The Dhaka Stock Exchange was an unlikely bubble but its bursting is proving typically ugly.
Hundreds of investors rioted in the streets outside the Bangladeshi exchange yesterday after trading was halted when prices plunged almost 9 per cent, the bourse's biggest drop in its 55-year history.
The crowd clashed with police, lit piles of tyres and furniture and chanted slogans against the government. Television reports showed several protesters bleeding badly from blows after police said they were forced to use batons.

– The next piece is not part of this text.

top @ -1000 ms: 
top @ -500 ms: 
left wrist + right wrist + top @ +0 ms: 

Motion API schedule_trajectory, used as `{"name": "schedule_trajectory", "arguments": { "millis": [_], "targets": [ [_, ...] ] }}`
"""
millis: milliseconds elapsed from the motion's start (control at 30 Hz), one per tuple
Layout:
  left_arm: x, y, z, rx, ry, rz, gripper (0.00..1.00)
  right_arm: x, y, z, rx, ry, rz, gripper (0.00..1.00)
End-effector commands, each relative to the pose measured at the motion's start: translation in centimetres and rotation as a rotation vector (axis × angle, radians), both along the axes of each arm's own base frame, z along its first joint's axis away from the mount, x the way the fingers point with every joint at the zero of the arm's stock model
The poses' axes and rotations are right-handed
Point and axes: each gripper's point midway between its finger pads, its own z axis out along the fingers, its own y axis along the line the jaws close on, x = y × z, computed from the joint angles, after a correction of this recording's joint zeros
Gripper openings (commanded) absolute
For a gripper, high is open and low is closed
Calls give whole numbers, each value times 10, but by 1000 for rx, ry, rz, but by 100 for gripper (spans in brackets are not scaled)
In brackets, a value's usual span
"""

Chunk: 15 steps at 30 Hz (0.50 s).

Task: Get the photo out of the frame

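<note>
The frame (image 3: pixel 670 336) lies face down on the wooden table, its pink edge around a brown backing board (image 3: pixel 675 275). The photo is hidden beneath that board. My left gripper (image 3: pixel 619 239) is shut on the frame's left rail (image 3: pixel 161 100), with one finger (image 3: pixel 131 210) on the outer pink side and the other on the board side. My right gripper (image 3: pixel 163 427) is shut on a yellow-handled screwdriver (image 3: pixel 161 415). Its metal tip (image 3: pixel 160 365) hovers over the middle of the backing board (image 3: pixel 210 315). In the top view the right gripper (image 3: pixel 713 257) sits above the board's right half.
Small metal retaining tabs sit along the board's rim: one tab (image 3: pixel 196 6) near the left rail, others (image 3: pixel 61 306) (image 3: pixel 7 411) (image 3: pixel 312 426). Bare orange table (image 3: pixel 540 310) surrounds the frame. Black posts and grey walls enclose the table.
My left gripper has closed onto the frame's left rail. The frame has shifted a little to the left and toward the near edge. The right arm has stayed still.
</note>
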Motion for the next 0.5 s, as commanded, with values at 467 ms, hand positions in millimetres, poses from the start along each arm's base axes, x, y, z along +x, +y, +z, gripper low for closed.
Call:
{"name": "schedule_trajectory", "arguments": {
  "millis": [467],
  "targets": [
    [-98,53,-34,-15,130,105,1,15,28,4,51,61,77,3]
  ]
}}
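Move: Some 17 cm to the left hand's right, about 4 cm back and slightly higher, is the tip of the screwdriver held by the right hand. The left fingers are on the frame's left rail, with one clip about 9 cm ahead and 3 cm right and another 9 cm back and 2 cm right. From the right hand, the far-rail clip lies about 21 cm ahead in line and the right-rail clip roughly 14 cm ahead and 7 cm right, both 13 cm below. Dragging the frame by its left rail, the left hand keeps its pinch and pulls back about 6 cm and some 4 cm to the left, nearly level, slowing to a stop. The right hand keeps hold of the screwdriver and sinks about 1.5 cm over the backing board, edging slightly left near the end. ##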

In Bangladesh, where the GNI per capita in 2009 was US$580 (Dh2,130), according to the World Bank, the stock exchange became a source of relative wealth in the past year as it climbed more than 80 per cent in the first 11 months compared with the same period a year before.
This success was enjoyed not only by fund managers and other professionals but by millions of "mom-and-pop" investors who poured money into the exchange. The number of investors in the market doubled to 3.3 million.
The first signs of trouble emerged last month, when the government raised interest rates on concerns that shares were overvalued. Stock prices immediately began falling.
There were protests after some of the earlier dips but the downwards trend has accelerated recently. The main index on the exchange has fallen more than 27 per cent in the past three weeks.
"We always knew any fall would be nasty - now things are getting nasty," Reaz Islam, the head of LR Global Fundin New York, told AFP. "More than 70 per cent of investors are small investors. Most invest without looking at the fundamentals of the market and these people are very emotional - they are very hurt by this."
Many investors said they were at risk of losing their life savings.
"I lost 5 million taka [Dh258,215] out of a 10m taka investment. This is insane,"said Monirul Islam, a small investor.